Which is all to say I haven’t fallen in love with my wrinkles like some wrinkled women say they do. These creases make me feel, unsurprisingly, old and sometimes as if I don’t count anymore. Because of them, am I easier to dismiss as some old “Karen” who could at any given moment start screaming about inadequate foam on her Starbucks latte?

Well, that thinking has begun to shift lately, and it started with a lunch invitation from a colleague I was friendly with at my last job. I haven’t seen this woman in more than four years. Close to me in age, she and I used to commiserate about cellulite, menorrhagia, sudden food sensitivies, and other joys of aging. On work breaks, we shared super-plus tampons, keto recipes, and hysterectomy plans. We also compared exercise notes, and I remember vividly the day she walked into the office on crutches: She’d jump-roped so much, for so many weeks, that a bunch of bones in one foot simply shattered.

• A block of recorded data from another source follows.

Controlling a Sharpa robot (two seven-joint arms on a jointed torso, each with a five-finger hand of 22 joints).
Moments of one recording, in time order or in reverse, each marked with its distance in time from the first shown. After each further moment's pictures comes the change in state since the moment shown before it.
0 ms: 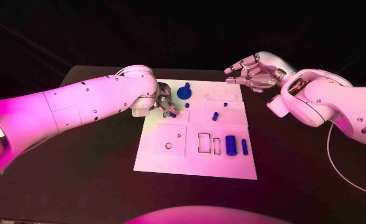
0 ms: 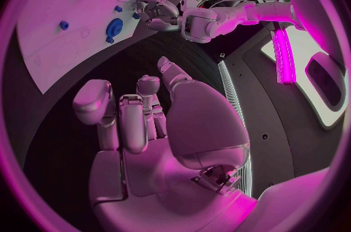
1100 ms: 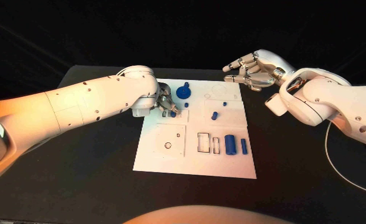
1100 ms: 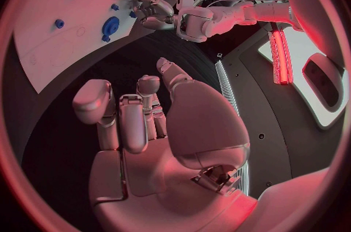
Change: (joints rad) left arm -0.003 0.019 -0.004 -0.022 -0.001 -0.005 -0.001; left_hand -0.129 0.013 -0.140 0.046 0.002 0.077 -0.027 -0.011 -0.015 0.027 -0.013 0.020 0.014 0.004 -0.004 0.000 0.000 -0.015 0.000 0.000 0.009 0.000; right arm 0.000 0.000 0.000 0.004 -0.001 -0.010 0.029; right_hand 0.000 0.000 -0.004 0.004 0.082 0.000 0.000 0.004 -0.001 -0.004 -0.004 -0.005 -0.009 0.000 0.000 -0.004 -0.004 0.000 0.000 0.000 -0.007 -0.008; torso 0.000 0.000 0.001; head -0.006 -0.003
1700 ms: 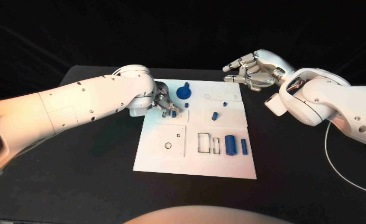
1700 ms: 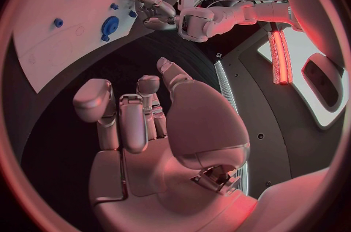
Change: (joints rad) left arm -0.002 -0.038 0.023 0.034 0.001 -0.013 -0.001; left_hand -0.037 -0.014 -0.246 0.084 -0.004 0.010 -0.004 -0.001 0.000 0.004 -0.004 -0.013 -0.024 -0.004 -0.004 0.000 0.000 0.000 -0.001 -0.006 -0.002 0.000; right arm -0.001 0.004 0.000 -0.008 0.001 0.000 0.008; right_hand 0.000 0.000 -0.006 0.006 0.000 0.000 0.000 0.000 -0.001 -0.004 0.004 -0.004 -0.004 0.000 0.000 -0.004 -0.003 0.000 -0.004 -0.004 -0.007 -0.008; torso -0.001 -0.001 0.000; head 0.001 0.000
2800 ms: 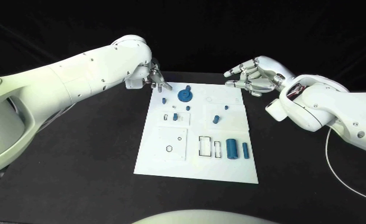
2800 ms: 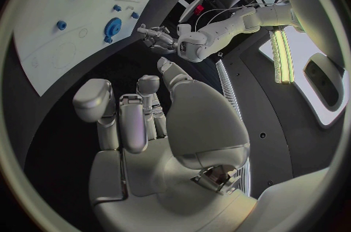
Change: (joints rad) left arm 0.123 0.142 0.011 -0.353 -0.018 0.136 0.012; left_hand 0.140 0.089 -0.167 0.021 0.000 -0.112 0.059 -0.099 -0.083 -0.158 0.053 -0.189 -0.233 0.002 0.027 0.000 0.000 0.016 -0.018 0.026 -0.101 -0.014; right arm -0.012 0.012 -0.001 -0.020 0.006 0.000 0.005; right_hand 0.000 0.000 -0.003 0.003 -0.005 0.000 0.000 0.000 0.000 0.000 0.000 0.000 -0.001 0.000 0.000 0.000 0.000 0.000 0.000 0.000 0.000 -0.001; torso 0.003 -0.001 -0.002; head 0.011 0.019
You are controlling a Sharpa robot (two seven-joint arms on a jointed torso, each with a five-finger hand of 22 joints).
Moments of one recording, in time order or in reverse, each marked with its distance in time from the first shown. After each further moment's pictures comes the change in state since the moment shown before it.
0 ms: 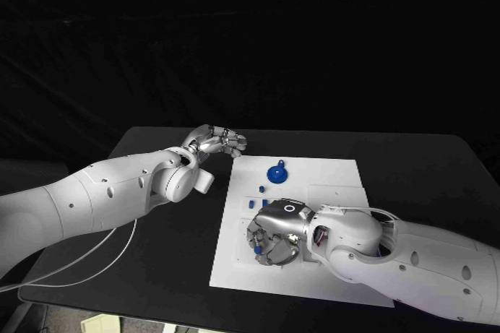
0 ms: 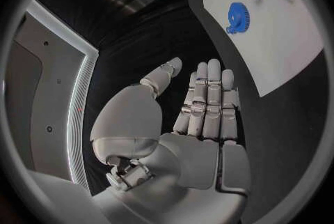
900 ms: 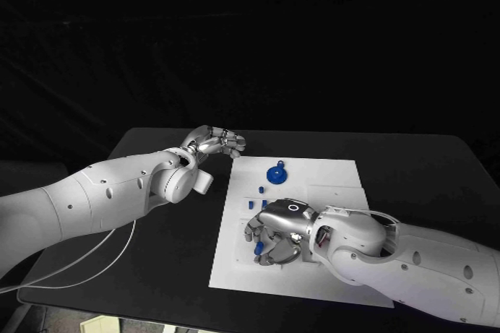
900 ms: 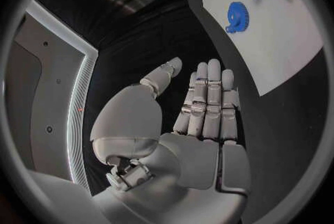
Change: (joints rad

What a delight to meet up with her after these past four crazy years, our daughters both out of the nest, our lives still tracking a vaguely parallel trajectory. She came into the restaurant glowing in all her 6-foot glory, eyes bright and icy blue, toehead hair cut into a flattering new style around her beaming face. She was wearing a crop top, no eye makeup, and, as it turned out, the pride of training for her first triathlon.

“That’s where you and I part!” I said. “I wouldn’t be caught dead running a triathlon.” (More accurately, that’s exactly how I’d be caught if I tried one.)

She laughed so hard at a story I then shared about me peeing my pants every time I, a former gymnast, try to turn a cartwheel in my living room — which is kind of often.

As we talked, I began to see the extra crinkles and wrinkles she’s accumulated around her eyes and, in a flash of clarity, realized what a truly stunning addition they are to her face. Making them even prettier was the fact that she wasn’t trying to cover them up. Suddenly, they seemed like any other thing we put on our faces to make ourselves look nice: darker, longer eyelashes, a touch of pink on the cheeks, a glimmer under the brow. But her wrinkles were somehow prettier, better, because they are natural. And they made her look like someone good to be around, someone who’s smiled and laughed a lot, an ever-evolving woman who will wear a crop top at any age she freaking feels like it, thank you very much.

It’s been a week since I saw her, and the shift she created in my brain has been interesting: Suddenly, I’m seeing the beauty of wrinkled faces everywhere, including in the mirror. I mean, just look at those lines! Think of the stories they tell — of life lived, of the length and depth of life itself, and of being human and vulnerable and durable. With wrinkles, our faces are quite literally decorated with evidence of our own ability to emote. Could it be that wrinkles themselves now make me smile, which means seeing wrinkles is officially causing me wrinkles?

It appears so. And there’s certainly some strange joy in that.

Making wrinkles

P.S. If you are the one person on earth who’s not yet seen the Barbie movie, go see it if only to watch the scene between Barbie and an old woman on a park bench (a behind-the-scenes star in her own right, by the way). It’ll get you right in the tear ducts and is very much in line with this post.